■ Description of the task ■
Give the listing again, word for word.

■ Materials provided ■
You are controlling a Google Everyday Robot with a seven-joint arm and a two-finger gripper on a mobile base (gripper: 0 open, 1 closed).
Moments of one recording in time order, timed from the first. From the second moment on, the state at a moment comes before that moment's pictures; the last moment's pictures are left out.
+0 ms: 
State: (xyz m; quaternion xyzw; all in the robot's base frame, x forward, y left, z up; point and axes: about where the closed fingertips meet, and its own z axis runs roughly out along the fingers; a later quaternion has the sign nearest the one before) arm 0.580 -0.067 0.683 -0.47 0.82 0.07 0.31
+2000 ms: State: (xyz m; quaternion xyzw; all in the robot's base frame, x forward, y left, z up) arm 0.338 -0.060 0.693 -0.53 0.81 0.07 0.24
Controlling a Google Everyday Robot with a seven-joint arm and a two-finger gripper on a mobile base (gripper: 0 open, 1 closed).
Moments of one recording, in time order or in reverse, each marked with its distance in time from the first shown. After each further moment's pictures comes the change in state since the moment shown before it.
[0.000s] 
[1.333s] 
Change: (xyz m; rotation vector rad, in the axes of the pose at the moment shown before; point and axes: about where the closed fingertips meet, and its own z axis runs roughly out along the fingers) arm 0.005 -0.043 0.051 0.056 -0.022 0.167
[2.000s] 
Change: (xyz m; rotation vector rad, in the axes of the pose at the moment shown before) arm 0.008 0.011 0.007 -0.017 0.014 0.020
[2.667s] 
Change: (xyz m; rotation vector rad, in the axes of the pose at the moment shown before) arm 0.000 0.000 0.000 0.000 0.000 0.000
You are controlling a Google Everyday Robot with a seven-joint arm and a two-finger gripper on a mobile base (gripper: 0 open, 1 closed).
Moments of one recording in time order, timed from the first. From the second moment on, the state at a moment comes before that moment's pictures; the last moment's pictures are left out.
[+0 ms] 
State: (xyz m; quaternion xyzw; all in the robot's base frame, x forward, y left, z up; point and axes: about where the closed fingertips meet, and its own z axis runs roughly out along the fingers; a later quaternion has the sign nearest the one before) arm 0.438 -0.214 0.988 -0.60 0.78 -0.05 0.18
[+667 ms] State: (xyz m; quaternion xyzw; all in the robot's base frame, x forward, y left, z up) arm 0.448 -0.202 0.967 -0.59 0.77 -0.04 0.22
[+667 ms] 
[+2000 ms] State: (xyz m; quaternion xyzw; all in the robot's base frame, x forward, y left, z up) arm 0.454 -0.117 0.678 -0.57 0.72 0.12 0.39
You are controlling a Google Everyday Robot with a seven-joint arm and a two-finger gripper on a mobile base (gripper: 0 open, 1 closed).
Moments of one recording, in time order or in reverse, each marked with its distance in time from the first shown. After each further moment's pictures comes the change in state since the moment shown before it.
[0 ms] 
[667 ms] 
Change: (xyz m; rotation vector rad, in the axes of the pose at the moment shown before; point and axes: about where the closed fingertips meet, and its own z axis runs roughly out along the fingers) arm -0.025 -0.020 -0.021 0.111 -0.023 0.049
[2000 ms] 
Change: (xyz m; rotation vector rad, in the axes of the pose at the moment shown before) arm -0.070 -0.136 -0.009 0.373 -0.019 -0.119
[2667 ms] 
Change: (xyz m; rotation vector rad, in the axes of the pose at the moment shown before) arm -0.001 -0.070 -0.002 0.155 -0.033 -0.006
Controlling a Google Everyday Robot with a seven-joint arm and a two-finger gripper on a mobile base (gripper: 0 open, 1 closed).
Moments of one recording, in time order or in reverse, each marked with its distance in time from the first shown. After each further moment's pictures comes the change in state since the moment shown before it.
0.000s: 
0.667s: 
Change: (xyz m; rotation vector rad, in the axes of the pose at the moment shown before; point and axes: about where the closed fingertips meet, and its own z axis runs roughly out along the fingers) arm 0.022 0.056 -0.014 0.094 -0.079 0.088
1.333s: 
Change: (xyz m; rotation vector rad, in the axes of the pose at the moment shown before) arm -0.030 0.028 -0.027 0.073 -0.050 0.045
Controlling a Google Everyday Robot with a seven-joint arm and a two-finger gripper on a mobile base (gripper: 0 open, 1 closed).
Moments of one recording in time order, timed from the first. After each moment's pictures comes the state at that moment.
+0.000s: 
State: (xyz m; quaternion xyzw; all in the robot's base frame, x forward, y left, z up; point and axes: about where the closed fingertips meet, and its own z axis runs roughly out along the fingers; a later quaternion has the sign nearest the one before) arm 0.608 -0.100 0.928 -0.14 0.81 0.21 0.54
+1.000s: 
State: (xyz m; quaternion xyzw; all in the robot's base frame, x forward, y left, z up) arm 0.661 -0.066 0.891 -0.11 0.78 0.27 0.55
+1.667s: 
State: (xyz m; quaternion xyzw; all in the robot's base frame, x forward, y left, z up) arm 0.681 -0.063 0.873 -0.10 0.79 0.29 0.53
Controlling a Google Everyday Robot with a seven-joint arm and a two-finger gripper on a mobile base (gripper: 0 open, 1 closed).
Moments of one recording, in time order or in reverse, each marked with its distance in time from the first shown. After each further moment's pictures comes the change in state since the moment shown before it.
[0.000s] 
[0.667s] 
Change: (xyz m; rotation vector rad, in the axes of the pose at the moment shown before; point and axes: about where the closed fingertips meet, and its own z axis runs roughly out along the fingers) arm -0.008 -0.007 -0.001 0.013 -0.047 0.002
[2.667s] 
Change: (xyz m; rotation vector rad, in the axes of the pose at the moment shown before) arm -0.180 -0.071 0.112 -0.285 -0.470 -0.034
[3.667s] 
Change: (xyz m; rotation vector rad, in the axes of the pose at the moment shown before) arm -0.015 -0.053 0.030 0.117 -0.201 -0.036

■ Solved problem ■
You are controlling a Google Everyday Robot with a seven-joint arm and a two-finger gripper on a mobile base (gripper: 0 open, 1 closed).
Moments of one recording in time order, timed from the first. From the second moment on, the state at a moment comes before that moment's pictures; the last moment's pictures are left out.
+0 ms: 
State: (xyz m; quaternion xyzw; all in the robot's base frame, x forward, y left, z up; point and axes: about where the closed fingertips meet, and its own z axis runs roughly out along the fingers; a later quaternion has the sign nearest the one before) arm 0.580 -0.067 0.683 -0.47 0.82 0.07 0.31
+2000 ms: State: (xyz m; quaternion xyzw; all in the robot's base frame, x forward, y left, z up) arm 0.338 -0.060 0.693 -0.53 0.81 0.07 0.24
Controlling a Google Everyday Robot with a seven-joint arm and a two-finger gripper on a mobile base (gripper: 0 open, 1 closed).
Moments of one recording, in time order or in reverse, each marked with its distance in time from the first shown. After each further moment's pictures comes the change in state since the moment shown before it.
[0.000s] 
[1.333s] 
Change: (xyz m; rotation vector rad, in the axes of the pose at the moment shown before; point and axes: about where the closed fingertips meet, and its own z axis runs roughly out along the fingers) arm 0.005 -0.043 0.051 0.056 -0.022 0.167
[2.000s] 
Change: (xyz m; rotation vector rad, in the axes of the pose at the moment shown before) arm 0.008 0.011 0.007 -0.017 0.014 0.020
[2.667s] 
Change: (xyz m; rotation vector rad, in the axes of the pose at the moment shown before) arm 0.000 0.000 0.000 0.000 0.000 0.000
You are controlling a Google Everyday Robot with a seven-joint arm and a two-finger gripper on a mobile base (gripper: 0 open, 1 closed).
Moments of one recording in time order, timed from the first. From the second moment on, the state at a moment comes before that moment's pictures; the last moment's pictures are left out.
[+0 ms] 
State: (xyz m; quaternion xyzw; all in the robot's base frame, x forward, y left, z up; point and axes: about where the closed fingertips meet, and its own z axis runs roughly out along the fingers; a later quaternion has the sign nearest the one before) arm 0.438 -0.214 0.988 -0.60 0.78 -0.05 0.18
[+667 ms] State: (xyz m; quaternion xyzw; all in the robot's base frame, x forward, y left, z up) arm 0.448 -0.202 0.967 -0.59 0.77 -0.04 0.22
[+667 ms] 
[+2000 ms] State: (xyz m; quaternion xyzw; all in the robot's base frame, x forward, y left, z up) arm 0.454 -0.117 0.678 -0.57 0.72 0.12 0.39
You are controlling a Google Everyday Robot with a seven-joint arm and a two-finger gripper on a mobile base (gripper: 0 open, 1 closed).
Moments of one recording, in time order or in reverse, each marked with its distance in time from the first shown. After each further moment's pictures comes the change in state since the moment shown before it.
[0 ms] 
[667 ms] 
Change: (xyz m; rotation vector rad, in the axes of the pose at the moment shown before; point and axes: about where the closed fingertips meet, and its own z axis runs roughly out along the fingers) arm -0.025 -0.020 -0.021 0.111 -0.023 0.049
[2000 ms] 
Change: (xyz m; rotation vector rad, in the axes of the pose at the moment shown before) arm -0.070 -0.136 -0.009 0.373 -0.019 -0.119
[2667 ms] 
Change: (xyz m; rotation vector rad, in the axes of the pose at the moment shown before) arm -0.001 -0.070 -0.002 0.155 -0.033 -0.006
Controlling a Google Everyday Robot with a seven-joint arm and a two-finger gripper on a mobile base (gripper: 0 open, 1 closed).
Moments of one recording, in time order or in reverse, each marked with its distance in time from the first shown. After each further moment's pictures comes the change in state since the moment shown before it.
0.000s: 
0.667s: 
Change: (xyz m; rotation vector rad, in the axes of the pose at the moment shown before; point and axes: about where the closed fingertips meet, and its own z axis runs roughly out along the fingers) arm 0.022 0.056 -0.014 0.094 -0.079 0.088
1.333s: 
Change: (xyz m; rotation vector rad, in the axes of the pose at the moment shown before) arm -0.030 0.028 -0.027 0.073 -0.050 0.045
Controlling a Google Everyday Robot with a seven-joint arm and a two-finger gripper on a mobile base (gripper: 0 open, 1 closed).
Moments of one recording in time order, timed from the first. After each moment's pictures comes the state at that moment.
+0.000s: 
State: (xyz m; quaternion xyzw; all in the robot's base frame, x forward, y left, z up; point and axes: about where the closed fingertips meet, and its own z axis runs roughly out along the fingers; a later quaternion has the sign nearest the one before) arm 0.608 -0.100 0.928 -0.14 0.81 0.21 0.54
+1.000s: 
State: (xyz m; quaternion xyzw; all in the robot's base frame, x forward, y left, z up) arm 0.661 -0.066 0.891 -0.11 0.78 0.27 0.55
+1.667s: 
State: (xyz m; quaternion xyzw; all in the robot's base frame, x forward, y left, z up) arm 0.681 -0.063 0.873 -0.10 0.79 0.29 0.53
Controlling a Google Everyday Robot with a seven-joint arm and a two-finger gripper on a mobile base (gripper: 0 open, 1 closed).
Moments of one recording, in time order or in reverse, each marked with its distance in time from the first shown. After each further moment's pictures comes the change in state since the moment shown before it.
[0.000s] 
[0.667s] 
Change: (xyz m; rotation vector rad, in the axes of the pose at the moment shown before; point and axes: about where the closed fingertips meet, and its own z axis runs roughly out along the fingers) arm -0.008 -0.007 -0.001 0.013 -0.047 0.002
[2.667s] 
Change: (xyz m; rotation vector rad, in the axes of the pose at the moment shown before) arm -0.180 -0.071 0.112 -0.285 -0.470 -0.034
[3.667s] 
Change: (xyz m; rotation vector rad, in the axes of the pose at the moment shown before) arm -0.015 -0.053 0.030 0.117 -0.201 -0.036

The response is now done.